### About this exercise
Emit the entire listing verbatim.

╔══

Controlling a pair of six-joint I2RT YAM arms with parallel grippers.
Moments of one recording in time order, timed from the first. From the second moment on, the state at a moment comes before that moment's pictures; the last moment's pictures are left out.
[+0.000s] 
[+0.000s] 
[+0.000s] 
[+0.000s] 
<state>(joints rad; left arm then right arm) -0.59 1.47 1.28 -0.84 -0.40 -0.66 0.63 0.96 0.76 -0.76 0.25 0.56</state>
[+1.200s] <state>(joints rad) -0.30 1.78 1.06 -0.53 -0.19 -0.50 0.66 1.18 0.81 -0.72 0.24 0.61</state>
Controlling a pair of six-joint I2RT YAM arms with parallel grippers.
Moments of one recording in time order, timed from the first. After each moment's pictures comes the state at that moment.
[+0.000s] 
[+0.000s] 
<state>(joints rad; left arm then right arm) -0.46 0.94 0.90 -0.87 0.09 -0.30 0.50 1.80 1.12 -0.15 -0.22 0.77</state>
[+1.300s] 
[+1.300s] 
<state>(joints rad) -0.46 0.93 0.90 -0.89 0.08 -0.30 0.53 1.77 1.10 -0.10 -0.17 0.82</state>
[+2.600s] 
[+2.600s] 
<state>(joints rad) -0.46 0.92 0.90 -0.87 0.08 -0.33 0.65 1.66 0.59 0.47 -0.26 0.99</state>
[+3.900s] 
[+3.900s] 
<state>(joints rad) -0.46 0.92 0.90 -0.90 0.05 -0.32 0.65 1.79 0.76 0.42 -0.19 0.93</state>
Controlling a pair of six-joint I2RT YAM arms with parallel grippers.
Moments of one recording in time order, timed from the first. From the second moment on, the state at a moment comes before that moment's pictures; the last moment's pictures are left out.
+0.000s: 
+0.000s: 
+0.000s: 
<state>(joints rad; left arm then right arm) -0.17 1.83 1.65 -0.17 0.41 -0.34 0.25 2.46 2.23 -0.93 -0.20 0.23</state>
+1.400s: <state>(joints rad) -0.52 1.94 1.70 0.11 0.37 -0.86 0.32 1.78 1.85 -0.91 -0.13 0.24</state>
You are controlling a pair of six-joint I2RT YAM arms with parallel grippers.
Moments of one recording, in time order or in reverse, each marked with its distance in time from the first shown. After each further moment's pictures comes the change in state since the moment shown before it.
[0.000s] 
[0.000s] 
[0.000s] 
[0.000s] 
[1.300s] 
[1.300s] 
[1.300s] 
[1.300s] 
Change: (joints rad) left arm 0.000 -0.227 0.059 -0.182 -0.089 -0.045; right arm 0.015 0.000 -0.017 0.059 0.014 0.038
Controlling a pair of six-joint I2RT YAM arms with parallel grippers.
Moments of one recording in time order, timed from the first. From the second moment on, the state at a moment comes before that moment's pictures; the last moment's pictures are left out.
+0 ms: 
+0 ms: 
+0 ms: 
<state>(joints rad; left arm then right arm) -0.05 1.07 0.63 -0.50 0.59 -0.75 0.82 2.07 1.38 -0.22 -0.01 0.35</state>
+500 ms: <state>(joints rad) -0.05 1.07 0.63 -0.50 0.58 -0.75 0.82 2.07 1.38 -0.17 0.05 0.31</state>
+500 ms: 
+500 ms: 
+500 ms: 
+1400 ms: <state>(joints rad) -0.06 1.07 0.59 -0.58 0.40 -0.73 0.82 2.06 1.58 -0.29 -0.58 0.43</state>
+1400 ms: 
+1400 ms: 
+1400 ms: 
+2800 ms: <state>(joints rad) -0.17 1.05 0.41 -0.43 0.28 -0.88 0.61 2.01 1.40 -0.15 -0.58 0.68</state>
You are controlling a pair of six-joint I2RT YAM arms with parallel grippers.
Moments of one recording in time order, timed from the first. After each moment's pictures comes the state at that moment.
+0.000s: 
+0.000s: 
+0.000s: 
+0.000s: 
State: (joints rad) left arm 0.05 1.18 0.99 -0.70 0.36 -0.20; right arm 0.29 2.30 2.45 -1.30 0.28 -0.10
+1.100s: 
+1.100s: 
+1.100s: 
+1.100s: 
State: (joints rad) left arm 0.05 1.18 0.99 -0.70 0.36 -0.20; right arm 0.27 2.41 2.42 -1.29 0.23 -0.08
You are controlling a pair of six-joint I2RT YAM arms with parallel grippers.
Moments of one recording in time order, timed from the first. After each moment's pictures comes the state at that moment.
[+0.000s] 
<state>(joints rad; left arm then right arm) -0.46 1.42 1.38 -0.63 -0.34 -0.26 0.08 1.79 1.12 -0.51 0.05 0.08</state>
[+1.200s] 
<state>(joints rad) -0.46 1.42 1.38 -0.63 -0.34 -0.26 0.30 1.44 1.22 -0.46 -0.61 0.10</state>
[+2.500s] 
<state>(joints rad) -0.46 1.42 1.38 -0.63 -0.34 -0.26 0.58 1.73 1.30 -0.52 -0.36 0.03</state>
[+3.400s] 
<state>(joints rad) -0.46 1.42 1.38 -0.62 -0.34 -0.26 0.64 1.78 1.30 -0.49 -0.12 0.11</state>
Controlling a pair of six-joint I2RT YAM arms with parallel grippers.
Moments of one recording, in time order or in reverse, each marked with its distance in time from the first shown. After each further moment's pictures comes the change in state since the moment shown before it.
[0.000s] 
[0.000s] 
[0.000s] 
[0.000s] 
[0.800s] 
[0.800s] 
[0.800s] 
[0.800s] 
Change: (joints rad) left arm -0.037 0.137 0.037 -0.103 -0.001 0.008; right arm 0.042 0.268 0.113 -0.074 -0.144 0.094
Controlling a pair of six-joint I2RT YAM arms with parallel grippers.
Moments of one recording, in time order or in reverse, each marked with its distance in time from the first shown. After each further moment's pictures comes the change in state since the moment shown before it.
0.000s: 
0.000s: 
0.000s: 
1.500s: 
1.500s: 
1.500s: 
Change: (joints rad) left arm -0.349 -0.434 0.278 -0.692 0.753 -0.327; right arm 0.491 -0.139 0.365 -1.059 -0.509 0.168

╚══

### Task response
Controlling a pair of six-joint I2RT YAM arms with parallel grippers.
Moments of one recording in time order, timed from the first. From the second moment on, the state at a moment comes before that moment's pictures; the last moment's pictures are left out.
[+0.000s] 
[+0.000s] 
[+0.000s] 
[+0.000s] 
<state>(joints rad; left arm then right arm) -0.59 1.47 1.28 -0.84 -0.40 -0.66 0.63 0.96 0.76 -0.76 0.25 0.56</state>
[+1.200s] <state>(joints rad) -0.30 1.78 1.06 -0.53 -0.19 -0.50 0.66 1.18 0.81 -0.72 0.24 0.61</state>
Controlling a pair of six-joint I2RT YAM arms with parallel grippers.
Moments of one recording in time order, timed from the first. After each moment's pictures comes the state at that moment.
[+0.000s] 
[+0.000s] 
<state>(joints rad; left arm then right arm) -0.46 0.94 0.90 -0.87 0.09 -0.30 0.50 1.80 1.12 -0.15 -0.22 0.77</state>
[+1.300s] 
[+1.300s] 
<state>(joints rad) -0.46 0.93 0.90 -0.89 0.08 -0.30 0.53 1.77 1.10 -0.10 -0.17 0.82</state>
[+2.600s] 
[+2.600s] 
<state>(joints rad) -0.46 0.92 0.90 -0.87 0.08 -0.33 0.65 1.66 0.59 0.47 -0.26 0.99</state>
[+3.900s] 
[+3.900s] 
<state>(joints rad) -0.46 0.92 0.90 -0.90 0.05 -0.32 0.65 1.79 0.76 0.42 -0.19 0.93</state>
Controlling a pair of six-joint I2RT YAM arms with parallel grippers.
Moments of one recording in time order, timed from the first. From the second moment on, the state at a moment comes before that moment's pictures; the last moment's pictures are left out.
+0.000s: 
+0.000s: 
+0.000s: 
<state>(joints rad; left arm then right arm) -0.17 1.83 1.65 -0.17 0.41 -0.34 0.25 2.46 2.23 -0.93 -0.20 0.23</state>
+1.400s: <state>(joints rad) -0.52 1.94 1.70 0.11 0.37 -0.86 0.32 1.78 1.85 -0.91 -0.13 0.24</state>
You are controlling a pair of six-joint I2RT YAM arms with parallel grippers.
Moments of one recording, in time order or in reverse, each marked with its distance in time from the first shown. After each further moment's pictures comes the change in state since the moment shown before it.
[0.000s] 
[0.000s] 
[0.000s] 
[0.000s] 
[1.300s] 
[1.300s] 
[1.300s] 
[1.300s] 
Change: (joints rad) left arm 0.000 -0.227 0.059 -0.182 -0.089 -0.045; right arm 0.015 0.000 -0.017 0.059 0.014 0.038
Controlling a pair of six-joint I2RT YAM arms with parallel grippers.
Moments of one recording in time order, timed from the first. From the second moment on, the state at a moment comes before that moment's pictures; the last moment's pictures are left out.
+0 ms: 
+0 ms: 
+0 ms: 
<state>(joints rad; left arm then right arm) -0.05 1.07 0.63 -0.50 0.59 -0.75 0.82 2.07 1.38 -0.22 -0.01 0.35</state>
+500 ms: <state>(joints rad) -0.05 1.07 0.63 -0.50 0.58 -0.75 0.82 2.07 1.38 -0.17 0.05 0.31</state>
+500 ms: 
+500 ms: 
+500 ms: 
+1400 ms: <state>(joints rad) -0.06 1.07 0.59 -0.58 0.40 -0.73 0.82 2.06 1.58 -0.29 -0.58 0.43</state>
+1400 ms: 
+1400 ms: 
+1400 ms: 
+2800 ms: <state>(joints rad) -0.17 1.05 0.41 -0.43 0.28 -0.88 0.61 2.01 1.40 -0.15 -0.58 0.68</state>
You are controlling a pair of six-joint I2RT YAM arms with parallel grippers.
Moments of one recording in time order, timed from the first. After each moment's pictures comes the state at that moment.
+0.000s: 
+0.000s: 
+0.000s: 
+0.000s: 
State: (joints rad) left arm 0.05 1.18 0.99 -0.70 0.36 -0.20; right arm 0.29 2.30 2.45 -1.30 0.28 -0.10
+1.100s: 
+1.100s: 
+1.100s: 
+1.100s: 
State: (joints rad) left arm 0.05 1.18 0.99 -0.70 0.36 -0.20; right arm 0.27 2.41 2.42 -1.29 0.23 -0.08
You are controlling a pair of six-joint I2RT YAM arms with parallel grippers.
Moments of one recording in time order, timed from the first. After each moment's pictures comes the state at that moment.
[+0.000s] 
<state>(joints rad; left arm then right arm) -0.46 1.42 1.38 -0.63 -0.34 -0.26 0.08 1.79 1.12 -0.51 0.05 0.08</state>
[+1.200s] 
<state>(joints rad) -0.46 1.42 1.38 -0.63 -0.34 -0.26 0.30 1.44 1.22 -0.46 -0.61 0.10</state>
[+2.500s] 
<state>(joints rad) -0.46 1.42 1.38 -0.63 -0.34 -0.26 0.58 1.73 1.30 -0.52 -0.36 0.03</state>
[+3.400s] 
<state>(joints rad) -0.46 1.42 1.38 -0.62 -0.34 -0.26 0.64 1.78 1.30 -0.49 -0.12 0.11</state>
Controlling a pair of six-joint I2RT YAM arms with parallel grippers.
Moments of one recording, in time order or in reverse, each marked with its distance in time from the first shown. After each further moment's pictures comes the change in state since the moment shown before it.
[0.000s] 
[0.000s] 
[0.000s] 
[0.000s] 
[0.800s] 
[0.800s] 
[0.800s] 
[0.800s] 
Change: (joints rad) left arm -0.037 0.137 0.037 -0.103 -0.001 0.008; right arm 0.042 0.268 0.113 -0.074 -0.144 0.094
Controlling a pair of six-joint I2RT YAM arms with parallel grippers.
Moments of one recording, in time order or in reverse, each marked with its distance in time from the first shown. After each further moment's pictures comes the change in state since the moment shown before it.
0.000s: 
0.000s: 
0.000s: 
1.500s: 
1.500s: 
1.500s: 
Change: (joints rad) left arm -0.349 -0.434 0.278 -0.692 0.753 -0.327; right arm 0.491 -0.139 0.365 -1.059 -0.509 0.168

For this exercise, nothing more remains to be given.